Available data Block Start

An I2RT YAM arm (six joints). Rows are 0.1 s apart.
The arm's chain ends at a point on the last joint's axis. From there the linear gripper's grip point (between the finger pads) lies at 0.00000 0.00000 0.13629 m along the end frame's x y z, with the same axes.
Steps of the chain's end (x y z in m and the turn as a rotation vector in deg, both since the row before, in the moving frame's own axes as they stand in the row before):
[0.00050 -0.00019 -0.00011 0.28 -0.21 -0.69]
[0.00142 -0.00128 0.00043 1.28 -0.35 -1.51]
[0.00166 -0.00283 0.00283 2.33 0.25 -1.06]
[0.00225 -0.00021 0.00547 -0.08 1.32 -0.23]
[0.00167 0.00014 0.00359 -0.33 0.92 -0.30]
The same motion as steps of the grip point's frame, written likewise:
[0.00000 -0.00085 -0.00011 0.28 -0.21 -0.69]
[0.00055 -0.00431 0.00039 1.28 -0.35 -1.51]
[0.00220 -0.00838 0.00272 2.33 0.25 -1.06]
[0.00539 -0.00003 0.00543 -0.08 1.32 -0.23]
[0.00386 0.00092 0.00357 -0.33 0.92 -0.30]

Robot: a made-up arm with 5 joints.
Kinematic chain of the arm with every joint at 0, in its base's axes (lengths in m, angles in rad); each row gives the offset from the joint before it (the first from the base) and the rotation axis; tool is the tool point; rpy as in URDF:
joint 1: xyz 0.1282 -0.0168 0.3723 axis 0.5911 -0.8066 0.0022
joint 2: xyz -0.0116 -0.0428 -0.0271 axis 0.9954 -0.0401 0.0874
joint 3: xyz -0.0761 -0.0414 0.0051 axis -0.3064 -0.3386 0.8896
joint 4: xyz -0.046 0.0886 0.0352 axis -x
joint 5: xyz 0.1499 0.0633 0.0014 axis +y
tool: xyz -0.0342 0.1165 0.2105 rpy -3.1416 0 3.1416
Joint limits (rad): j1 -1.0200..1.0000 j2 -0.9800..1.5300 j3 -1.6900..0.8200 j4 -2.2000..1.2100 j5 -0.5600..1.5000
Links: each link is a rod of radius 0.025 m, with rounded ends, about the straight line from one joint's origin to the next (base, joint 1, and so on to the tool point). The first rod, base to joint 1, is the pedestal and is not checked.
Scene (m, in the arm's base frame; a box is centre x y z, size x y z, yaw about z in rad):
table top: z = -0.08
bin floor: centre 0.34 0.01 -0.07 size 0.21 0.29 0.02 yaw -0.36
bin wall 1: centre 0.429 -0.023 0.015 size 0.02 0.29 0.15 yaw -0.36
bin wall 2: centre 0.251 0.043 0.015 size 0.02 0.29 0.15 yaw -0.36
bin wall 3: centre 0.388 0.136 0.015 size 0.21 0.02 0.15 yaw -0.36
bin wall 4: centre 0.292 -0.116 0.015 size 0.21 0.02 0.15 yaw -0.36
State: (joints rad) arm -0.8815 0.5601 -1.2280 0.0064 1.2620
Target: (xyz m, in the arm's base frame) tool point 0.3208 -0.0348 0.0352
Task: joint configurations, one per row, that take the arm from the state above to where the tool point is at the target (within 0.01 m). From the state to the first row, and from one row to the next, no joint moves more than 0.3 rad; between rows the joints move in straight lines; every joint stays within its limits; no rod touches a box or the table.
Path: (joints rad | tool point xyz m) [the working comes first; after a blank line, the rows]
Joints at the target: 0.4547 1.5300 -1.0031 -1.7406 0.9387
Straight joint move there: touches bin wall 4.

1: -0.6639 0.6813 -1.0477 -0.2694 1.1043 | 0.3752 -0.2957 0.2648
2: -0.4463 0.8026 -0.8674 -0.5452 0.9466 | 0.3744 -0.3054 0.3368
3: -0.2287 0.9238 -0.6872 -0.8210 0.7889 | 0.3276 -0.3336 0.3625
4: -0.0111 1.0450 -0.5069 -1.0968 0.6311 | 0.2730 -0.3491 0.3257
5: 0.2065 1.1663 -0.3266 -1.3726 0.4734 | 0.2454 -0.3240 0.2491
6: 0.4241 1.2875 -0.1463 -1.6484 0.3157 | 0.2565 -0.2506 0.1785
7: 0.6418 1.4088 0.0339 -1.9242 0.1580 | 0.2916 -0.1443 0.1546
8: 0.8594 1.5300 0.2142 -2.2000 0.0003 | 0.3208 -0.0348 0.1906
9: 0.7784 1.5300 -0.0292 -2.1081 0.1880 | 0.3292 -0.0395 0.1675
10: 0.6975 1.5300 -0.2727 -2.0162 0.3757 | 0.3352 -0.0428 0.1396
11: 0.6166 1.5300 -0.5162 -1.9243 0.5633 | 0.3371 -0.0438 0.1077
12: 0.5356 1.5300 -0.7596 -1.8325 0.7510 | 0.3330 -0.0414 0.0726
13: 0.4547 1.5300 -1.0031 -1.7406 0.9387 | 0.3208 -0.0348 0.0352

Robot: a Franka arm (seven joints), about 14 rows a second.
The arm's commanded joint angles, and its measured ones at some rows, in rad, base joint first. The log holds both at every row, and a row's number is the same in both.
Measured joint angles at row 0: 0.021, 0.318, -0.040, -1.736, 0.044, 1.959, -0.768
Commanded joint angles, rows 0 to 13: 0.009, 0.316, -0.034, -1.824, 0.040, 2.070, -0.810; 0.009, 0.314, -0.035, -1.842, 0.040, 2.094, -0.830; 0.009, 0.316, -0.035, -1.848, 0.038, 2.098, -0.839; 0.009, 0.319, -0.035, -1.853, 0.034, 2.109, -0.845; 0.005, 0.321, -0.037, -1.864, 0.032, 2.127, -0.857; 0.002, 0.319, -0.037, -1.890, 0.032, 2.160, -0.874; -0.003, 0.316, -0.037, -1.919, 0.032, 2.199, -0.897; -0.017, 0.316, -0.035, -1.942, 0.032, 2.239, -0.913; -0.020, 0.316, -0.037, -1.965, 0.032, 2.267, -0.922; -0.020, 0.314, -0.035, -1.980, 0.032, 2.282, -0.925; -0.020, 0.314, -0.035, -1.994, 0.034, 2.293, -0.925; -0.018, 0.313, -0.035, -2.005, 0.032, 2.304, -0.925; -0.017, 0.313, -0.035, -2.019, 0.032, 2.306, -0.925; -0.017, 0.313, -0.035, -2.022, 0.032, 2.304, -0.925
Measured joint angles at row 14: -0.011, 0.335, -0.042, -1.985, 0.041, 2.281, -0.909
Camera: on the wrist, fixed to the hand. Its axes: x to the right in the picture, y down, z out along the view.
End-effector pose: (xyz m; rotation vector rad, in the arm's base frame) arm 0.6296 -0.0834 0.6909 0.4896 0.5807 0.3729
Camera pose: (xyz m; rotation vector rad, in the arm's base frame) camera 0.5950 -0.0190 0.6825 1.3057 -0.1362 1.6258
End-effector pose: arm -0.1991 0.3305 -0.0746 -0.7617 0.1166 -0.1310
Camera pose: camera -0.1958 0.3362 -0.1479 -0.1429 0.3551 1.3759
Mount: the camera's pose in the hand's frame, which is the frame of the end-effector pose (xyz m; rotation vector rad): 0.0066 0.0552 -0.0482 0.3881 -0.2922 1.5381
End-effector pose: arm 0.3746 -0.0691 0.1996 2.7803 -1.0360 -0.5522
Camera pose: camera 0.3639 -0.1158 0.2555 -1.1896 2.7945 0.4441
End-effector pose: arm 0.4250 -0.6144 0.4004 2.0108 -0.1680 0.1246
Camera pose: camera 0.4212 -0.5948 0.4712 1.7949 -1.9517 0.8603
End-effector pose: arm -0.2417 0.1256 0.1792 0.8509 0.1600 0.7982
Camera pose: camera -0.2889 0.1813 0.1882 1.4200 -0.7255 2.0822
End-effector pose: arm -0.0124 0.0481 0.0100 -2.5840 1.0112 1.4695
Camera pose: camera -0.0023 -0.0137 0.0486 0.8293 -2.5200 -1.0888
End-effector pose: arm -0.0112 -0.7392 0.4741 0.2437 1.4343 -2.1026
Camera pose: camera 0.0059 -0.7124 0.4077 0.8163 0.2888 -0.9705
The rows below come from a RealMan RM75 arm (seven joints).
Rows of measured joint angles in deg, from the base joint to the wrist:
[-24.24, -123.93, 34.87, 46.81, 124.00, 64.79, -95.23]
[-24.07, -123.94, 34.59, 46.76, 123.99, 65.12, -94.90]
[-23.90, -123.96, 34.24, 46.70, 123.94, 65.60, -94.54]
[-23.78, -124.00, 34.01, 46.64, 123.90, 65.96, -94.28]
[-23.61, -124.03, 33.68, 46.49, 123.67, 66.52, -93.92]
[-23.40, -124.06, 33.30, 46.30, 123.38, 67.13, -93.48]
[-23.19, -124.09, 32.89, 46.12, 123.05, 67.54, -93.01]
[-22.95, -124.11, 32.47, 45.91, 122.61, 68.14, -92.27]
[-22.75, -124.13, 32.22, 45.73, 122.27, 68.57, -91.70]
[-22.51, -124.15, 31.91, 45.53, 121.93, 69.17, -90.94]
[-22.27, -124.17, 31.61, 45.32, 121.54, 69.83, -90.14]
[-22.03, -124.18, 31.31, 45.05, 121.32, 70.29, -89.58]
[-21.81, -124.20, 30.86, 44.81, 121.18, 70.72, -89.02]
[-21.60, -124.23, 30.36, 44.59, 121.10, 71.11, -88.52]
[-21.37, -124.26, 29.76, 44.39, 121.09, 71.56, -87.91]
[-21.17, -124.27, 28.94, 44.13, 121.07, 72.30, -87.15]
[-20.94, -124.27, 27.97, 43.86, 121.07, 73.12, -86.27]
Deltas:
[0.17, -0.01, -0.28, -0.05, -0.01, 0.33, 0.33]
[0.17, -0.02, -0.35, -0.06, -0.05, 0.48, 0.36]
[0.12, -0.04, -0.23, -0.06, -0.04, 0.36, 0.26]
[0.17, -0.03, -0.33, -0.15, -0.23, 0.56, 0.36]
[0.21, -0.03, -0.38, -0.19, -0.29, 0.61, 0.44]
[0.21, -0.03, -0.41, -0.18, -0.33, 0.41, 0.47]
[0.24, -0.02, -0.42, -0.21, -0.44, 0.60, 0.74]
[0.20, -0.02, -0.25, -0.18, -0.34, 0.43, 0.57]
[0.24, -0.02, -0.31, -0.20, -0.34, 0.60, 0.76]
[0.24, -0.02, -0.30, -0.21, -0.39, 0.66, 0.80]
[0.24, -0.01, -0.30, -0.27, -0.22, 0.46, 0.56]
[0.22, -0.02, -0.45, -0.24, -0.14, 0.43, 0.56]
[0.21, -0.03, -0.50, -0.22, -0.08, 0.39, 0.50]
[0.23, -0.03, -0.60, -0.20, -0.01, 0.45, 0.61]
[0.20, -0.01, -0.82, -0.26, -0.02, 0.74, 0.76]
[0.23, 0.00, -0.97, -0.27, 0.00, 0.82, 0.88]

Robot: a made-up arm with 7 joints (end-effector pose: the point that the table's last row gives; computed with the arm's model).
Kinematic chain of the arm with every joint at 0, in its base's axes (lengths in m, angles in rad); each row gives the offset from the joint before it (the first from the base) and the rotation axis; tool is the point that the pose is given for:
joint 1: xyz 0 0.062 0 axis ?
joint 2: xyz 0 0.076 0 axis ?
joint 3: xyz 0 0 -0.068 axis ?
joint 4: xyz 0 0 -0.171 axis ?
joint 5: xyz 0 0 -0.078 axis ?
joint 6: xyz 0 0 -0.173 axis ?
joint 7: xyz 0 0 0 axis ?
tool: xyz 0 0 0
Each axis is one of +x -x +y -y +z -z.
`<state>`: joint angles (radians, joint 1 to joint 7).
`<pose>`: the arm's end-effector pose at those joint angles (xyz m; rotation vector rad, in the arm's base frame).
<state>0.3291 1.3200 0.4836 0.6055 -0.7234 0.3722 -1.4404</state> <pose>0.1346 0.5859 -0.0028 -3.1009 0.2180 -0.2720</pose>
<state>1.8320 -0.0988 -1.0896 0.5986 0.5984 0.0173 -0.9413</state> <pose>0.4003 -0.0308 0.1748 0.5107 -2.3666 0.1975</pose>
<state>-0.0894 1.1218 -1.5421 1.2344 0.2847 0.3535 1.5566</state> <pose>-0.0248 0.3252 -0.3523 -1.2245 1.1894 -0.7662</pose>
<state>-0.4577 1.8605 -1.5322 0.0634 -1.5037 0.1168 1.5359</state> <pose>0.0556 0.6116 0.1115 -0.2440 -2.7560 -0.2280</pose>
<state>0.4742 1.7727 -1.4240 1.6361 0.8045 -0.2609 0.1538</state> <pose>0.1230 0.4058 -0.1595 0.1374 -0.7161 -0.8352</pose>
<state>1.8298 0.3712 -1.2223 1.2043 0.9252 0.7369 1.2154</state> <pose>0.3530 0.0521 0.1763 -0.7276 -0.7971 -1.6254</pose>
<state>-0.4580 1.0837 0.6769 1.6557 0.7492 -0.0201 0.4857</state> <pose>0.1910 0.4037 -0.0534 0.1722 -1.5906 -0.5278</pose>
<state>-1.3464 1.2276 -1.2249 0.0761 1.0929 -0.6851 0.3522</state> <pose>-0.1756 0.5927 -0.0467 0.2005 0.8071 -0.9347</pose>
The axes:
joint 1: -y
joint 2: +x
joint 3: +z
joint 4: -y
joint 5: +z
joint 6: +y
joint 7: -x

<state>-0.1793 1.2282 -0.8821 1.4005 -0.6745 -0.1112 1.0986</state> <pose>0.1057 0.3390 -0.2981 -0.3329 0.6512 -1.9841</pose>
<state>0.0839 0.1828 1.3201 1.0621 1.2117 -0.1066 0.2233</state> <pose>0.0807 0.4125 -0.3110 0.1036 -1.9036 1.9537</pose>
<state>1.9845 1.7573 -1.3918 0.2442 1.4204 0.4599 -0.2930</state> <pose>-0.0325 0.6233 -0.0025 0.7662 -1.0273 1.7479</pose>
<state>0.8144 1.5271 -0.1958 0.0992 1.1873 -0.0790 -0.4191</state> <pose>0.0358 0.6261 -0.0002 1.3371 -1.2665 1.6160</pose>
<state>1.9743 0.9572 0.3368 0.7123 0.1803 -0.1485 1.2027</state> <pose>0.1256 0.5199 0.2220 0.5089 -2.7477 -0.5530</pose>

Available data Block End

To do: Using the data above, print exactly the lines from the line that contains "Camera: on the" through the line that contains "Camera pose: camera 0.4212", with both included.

Response area:
Camera: on the wrist, fixed to the hand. Its axes: x to the right in the picture, y down, z out along the view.
End-effector pose: (xyz m; rotation vector rad, in the arm's base frame) arm 0.6296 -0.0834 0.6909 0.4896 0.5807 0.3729
Camera pose: (xyz m; rotation vector rad, in the arm's base frame) camera 0.5950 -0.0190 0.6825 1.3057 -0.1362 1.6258
End-effector pose: arm -0.1991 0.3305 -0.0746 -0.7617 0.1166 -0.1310
Camera pose: camera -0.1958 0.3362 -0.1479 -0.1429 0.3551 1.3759
Mount: the camera's pose in the hand's frame, which is the frame of the end-effector pose (xyz m; rotation vector rad): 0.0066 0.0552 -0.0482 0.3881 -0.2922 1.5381
End-effector pose: arm 0.3746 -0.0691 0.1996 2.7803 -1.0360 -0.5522
Camera pose: camera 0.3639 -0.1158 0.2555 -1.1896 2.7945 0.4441
End-effector pose: arm 0.4250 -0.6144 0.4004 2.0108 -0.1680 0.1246
Camera pose: camera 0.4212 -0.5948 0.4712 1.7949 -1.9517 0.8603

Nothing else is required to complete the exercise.